No matter what team you’re in charge of, whether it’s your softball team, your nephew’s soccer team or your cube of interns at work, one of the biggest challenges is to get your group to care more about the success and well-being of the team and their fellow team members than they care about their own individual achievements. Getting a whole team to work or play together frequently doesn’t come naturally, and it can be considerably more difficult if your team members don’t get off on the right foot.

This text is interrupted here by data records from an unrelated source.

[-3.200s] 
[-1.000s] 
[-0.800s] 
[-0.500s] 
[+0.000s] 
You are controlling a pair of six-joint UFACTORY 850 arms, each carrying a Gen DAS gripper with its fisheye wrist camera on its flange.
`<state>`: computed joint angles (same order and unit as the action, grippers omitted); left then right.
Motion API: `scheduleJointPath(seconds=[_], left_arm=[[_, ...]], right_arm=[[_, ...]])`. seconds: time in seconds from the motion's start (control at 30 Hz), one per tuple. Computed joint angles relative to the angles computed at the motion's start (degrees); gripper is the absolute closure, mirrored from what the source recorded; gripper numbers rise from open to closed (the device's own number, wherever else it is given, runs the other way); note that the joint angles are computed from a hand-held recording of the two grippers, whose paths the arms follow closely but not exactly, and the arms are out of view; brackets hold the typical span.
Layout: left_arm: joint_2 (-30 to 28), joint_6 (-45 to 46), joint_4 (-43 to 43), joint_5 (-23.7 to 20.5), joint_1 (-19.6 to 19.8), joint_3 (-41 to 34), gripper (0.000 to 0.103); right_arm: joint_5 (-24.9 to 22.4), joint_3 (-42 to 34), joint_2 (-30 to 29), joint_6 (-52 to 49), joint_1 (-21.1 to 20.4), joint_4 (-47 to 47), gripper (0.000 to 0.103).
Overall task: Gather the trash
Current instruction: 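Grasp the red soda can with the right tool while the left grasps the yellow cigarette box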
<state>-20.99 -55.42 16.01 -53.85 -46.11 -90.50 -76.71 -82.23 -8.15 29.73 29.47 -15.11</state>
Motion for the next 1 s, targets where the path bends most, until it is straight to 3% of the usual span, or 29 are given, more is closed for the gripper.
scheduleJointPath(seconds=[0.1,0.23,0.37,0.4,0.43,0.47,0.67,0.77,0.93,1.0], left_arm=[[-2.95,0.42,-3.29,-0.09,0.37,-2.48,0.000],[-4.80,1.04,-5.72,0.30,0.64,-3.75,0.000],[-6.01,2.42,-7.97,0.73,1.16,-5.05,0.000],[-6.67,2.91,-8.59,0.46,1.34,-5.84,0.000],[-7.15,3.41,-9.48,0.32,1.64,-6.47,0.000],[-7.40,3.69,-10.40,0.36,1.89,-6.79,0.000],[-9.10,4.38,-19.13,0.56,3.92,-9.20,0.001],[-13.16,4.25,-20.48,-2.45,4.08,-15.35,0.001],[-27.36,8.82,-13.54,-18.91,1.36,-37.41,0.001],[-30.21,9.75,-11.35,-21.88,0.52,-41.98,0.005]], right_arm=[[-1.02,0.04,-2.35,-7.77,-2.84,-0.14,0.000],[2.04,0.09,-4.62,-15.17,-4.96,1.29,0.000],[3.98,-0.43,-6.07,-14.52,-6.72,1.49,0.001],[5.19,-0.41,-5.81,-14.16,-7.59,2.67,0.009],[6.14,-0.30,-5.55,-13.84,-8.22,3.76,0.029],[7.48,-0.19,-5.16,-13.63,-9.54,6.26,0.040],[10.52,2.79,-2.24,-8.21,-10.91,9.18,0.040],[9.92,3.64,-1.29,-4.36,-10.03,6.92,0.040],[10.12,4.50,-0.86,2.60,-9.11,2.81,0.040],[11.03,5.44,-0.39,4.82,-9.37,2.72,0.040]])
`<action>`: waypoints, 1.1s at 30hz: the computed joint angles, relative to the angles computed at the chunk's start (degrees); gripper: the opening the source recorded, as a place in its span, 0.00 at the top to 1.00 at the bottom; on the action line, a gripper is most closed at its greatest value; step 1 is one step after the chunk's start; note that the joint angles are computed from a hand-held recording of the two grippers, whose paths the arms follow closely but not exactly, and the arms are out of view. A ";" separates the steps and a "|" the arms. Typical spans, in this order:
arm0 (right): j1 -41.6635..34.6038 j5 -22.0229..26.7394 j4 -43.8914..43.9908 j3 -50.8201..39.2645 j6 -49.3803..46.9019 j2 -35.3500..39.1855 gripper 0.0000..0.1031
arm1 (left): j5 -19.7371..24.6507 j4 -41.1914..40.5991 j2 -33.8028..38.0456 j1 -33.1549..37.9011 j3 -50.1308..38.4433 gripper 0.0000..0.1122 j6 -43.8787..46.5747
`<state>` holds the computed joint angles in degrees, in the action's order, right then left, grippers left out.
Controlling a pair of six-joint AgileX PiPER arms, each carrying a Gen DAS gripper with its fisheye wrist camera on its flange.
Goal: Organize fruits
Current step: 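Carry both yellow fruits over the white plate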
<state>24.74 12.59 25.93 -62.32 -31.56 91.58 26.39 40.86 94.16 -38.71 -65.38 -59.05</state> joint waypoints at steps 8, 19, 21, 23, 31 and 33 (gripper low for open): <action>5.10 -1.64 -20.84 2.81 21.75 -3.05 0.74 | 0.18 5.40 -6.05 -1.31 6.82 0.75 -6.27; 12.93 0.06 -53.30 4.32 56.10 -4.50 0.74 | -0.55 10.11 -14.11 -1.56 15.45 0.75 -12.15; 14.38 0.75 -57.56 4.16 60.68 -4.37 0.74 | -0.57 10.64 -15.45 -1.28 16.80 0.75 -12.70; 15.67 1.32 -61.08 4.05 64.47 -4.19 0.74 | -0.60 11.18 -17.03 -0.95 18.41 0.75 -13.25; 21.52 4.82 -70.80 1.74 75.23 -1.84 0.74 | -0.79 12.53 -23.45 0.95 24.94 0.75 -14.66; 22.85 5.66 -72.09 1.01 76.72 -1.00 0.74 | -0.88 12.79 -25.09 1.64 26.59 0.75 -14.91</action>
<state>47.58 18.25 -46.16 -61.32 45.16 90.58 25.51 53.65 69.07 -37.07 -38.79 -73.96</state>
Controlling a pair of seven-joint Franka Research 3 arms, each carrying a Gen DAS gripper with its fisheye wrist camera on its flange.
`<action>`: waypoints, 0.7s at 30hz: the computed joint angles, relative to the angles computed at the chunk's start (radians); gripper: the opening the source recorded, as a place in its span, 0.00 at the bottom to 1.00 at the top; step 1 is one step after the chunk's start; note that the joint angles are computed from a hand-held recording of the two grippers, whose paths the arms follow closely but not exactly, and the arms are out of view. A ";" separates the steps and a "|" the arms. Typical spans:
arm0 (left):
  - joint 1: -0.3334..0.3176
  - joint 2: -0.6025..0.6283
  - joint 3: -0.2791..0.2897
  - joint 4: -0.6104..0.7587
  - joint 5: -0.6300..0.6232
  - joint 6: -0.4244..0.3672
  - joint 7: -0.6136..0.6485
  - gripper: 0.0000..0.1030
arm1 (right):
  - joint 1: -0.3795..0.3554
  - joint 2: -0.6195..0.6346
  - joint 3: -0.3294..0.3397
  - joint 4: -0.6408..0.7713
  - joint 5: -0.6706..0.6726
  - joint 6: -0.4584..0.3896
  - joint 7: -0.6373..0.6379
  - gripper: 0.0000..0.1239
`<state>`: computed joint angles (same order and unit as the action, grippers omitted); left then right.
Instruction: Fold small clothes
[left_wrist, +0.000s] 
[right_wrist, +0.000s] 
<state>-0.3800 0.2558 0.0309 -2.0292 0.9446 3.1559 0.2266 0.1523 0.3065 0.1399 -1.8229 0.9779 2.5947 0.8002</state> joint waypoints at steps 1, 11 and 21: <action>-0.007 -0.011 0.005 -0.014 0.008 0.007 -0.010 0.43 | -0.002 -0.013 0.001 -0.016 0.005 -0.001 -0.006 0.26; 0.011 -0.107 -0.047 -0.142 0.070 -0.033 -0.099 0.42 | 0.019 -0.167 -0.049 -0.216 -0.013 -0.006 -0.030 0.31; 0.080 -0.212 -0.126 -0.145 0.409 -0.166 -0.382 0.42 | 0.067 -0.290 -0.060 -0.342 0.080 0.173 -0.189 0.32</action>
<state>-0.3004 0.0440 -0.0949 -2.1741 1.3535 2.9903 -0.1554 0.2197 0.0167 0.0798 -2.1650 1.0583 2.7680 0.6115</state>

For the late Herb Brooks, well-known for his mind games, the solution was long intense practices. In Miracle, the team’s doctor, aptly named “Doc,” speculates that the players were so busy working and resenting Brooks that they were too distracted to hate each other.

I was thinking about this because my philosophy about how to make a team was both confirmed and wildly proven wrong this week (so much so that I think I have too much for one blog post, which is why this is just Part 1).

Call me old-fashioned, but it has always been my stubborn belief that you can’t buy a team. A team is created through chemistry, mutual respect, and a shared sense of purpose – stuff that doesn’t have a price tag and can’t really be coached.

Watching Barcelona win the Champions League title on Saturday justified my long-held belief. Here’s a team of guys that has mostly played with each other for years, and  has a common sense of purpose. Barcelona not only has perhaps the soccer world’s most famous and most successful youth academy, they also represent the Catalan people, a group with its own identity that strives to break free from Spain. Chemistry, sense of purpose, talent, mutual respect – all things Barcelona has in spades. In my opinion, it’s no wonder that they’re so dominant.

On the opposite side of the spectrum, there’s Lebron, DWade, Chris Bosh and the rest of the Miami Heat. On the surface, this is a group that really only has the talent portion of Juan’s Great Team Formula. Even entering the playoffs with the league’s third best record, I didn’t think it was possible. The problem, or the solution if you’re a Heat fan, is that I wasn’t alone. With so many people rooting against them or believing that they couldn’t be successful, they have quite a chip on their shoulders. What’s more, this isn’t just about Lebron, or even just their 3 high-priced superstars.

This is about the team, and that’s where we all messed around and created a monster. Any time a team gets the idea that nobody believes in them, they could be primed for overachieving. Just ask the 2007 New York Giants, who so famously denied the 18-0 Patriots their perfect season.

Maybe it’s just my way of allowing myself to believe in two opposing philosophies, but I think it’s clear that the Heat have found that elusive team dynamic with a little bit of help from the general public that was so quick to chug the haterade. I know I was. Realizing that, it wouldn’t surprise me if we’re done in 4 or 5 here.

But hey, what do I know? I’m not really an NBA fan. Would the Heat be as motivated and successful if more people had loved them and crowned them from day one?